PASCO -- A murder suspect said he didn't mean to kill his pregnant 19-year-old ex-girlfriend, he was just trying to put her to sleep, court documents revealed.

Kurtis Robert Chapman and Shenay Greenough apparently were fighting over a recent break-up when he allegedly strangled her and left her under his father's Pasco home.

An autopsy Thursday confirmed that the West Richland woman died of strangulation, said Franklin County Coroner Dan Blasdel.

The autopsy also showed that Greenough was more than 30 weeks pregnant, he said.

Greenough's family said she was expecting a girl in mid-June that she planned to name Kyana Shenay.

It took Dr. Daniel Selove, a forensic pathologist from Everett, more than five hours to complete the autopsy on Greenough and her baby.

The autopsy started about an hour before Chapman, 22, of Pasco, made his first appearance in Franklin County Superior Court.

Chapman is charged with second-degree murder and is expected back in court Tuesday afternoon to enter a plea. Bail remained at $1 million.

Supporters for the victim and the suspect packed into the courtroom for the brief but emotional hearing.

Hazel Green, Greenough's longtime friend, wept as Chapman walked in and Judge Robert Swisher started reading Chapman his rights.

"It was just unreal," Green said later.

Attorney Matt Rutt was appointed to represent Chapman, who is a former client.

After the hearing, Chapman's father, Robert, said he wanted to send his condolences to Greenough's family.

Greenough's body was found Monday under the Waldemar Avenue home of Chapman's father. Chapman also lives at the east Pasco home.

Two days earlier, Greenough's mother, Christina Sullivan, reported her daughter missing to West Richland police.

Christina Sullivan said Greenough left her West Richland home Saturday morning with Chapman, and another witness said Greenough and Chapman were seen leaving a Kennewick location around 3 p.m. Saturday, court documents said.

A witness said she had gotten text messages from Greenough between 3 and 4:25 p.m., saying she and Chapman were fighting over their break-up.

Then around 6 p.m., Chapman reportedly returned to the Kennewick location without Greenough and said he strangled Greenough and left her under his father's Pasco home, documents said.

Greenough's stepfather, James Sullivan, said Greenough and Chapman were dating off and on for about a month, but he didn't like Chapman because Chapman was a control freak.

Sullivan said he just figured Greenough and Chapman "hooked up and ran away together" after she left the house Saturday because "she was saying she wanted them to be together forever and ever."

Then they learned from police officers that Greenough had been strangled.

"That's the day Chris really went over the edge," James Sullivan said.

James Sullivan said he is surprised his wife is holding up as well as she is. He said she plans to attend all the court hearings if she can.

"She wants to be there ... to make him feel real bad about what he did to her daughter," James Sullivan said.

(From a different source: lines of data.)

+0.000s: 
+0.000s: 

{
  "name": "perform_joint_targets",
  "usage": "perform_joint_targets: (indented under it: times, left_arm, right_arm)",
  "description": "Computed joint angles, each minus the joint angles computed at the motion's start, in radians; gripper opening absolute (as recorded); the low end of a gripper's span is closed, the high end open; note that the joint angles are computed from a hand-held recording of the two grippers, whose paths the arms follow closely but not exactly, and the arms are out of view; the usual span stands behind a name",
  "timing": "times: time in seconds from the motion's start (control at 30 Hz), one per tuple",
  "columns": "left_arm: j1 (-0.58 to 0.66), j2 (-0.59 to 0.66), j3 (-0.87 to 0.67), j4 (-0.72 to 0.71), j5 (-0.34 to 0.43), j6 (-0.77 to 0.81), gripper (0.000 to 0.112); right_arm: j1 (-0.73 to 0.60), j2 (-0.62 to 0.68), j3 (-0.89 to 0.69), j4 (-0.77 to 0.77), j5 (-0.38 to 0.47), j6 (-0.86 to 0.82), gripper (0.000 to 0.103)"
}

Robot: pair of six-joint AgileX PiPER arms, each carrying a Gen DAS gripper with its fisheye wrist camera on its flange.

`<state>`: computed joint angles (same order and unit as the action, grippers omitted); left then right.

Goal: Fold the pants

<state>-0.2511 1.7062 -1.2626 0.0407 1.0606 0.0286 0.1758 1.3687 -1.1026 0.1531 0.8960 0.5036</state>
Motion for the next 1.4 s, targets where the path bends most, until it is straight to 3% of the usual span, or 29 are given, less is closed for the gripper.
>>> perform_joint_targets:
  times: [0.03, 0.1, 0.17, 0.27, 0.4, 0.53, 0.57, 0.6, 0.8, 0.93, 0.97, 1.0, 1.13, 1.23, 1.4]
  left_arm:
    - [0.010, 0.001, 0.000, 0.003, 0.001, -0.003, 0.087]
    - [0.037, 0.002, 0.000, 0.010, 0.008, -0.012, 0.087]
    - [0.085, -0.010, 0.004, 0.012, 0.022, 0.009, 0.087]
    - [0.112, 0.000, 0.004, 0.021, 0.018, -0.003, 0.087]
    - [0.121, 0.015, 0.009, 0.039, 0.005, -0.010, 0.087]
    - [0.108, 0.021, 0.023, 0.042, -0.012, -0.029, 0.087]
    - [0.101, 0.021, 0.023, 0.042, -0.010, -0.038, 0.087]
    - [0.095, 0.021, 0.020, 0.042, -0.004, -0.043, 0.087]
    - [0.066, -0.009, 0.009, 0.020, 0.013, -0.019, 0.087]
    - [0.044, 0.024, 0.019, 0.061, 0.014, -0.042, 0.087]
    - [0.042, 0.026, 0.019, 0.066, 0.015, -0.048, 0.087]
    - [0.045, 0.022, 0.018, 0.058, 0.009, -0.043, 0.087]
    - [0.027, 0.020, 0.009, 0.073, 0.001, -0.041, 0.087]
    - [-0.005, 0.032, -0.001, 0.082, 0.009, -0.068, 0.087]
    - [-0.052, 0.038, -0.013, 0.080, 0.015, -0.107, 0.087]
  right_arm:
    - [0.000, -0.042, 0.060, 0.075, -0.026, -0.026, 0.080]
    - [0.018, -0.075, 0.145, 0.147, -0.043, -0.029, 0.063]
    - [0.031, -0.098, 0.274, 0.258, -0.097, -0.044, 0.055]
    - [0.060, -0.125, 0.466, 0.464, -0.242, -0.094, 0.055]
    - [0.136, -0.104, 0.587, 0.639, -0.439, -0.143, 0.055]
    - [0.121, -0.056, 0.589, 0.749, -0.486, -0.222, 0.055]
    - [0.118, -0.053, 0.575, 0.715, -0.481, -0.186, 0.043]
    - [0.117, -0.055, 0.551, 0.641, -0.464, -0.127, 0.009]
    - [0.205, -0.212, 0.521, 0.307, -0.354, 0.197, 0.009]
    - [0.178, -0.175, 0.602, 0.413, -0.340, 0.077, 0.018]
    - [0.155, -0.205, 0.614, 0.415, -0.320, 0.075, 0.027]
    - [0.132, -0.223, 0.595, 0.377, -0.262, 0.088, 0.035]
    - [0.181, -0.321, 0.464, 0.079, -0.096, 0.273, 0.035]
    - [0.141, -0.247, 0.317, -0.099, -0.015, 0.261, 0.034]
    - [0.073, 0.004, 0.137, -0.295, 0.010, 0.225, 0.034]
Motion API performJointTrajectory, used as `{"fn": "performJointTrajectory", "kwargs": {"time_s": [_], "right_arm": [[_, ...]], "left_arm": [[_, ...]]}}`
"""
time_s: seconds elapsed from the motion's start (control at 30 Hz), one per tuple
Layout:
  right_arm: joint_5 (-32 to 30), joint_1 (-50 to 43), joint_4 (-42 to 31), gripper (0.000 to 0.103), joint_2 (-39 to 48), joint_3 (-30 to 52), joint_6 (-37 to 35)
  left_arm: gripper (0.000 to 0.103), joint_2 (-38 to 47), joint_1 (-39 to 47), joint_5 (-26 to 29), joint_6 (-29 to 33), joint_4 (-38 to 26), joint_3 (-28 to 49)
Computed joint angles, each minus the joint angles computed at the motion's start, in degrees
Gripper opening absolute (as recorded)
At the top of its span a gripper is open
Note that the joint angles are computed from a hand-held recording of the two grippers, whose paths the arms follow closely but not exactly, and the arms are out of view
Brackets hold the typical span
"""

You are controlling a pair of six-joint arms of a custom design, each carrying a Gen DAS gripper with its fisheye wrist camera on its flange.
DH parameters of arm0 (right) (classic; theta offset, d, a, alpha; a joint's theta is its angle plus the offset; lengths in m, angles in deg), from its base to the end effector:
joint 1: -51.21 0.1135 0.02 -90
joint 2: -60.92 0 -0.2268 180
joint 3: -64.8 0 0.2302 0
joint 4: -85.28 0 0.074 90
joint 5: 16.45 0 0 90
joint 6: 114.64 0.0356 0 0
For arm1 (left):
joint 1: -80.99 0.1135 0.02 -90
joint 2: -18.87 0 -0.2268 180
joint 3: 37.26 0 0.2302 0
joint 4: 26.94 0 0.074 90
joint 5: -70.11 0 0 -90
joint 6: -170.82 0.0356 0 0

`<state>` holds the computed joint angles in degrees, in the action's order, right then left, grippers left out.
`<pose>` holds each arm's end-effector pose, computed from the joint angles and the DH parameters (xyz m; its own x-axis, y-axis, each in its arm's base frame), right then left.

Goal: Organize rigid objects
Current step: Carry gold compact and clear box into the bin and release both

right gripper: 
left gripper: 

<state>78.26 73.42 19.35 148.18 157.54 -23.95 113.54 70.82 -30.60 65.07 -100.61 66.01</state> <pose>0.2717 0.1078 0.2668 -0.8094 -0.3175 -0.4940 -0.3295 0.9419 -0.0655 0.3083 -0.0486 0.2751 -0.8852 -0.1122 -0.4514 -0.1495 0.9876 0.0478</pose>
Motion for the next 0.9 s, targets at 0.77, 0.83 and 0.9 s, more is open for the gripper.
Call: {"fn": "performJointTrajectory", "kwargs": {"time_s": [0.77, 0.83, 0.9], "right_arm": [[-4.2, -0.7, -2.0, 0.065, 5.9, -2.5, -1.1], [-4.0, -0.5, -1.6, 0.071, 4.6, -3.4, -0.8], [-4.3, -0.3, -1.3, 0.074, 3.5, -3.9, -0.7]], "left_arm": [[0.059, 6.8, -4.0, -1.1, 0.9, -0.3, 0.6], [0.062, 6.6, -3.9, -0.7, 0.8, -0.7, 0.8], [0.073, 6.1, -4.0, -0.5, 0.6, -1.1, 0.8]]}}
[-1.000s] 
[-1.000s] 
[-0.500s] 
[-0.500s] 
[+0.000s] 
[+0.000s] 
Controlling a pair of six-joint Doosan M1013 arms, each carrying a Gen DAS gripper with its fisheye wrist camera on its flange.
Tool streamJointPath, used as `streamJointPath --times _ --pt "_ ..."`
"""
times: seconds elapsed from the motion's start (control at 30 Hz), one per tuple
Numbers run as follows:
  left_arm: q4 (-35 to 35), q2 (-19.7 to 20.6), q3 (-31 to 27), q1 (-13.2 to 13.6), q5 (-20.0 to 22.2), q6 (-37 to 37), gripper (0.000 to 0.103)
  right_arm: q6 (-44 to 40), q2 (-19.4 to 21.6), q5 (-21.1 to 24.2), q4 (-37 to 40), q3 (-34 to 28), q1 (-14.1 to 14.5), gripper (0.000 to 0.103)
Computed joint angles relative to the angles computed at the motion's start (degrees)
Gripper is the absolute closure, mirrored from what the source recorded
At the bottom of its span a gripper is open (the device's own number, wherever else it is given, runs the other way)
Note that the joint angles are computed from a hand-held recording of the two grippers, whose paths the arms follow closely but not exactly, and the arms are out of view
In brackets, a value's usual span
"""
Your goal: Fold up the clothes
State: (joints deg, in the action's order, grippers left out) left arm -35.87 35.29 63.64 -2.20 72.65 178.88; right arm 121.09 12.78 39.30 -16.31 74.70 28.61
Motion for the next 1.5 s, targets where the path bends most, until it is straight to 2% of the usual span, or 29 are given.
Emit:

What should be a joyous time making plans for a new granddaughter is now full of grief as the family makes funeral plans for Greenough and the baby.

Chapman is not the father of the baby, or Greenough's nearly 2-year-old son, Ayden, James Sullivan said.

"We're grateful that Ayden wasn't there Saturday. He could have been another victim," James Sullivan said, adding that the toddler is now with his father.

An account has been established in Shenay Greenough's name at Gesa Credit Union for donations to help her family.

Her friends are planning a candlelight vigil at 7:50 p.m. Sunday at Volunteer Park in Pasco, which is across the street from the courthouse.

Green said she is hoping Greenough's friends and family will attend the vigil to talk about Greenough, and she is making arrangements for a domestic violence advocate to attend.

"Domestic violence is so common now days, people don't realize how common it is," Green said. "She died of domestic violence. It's a serious matter."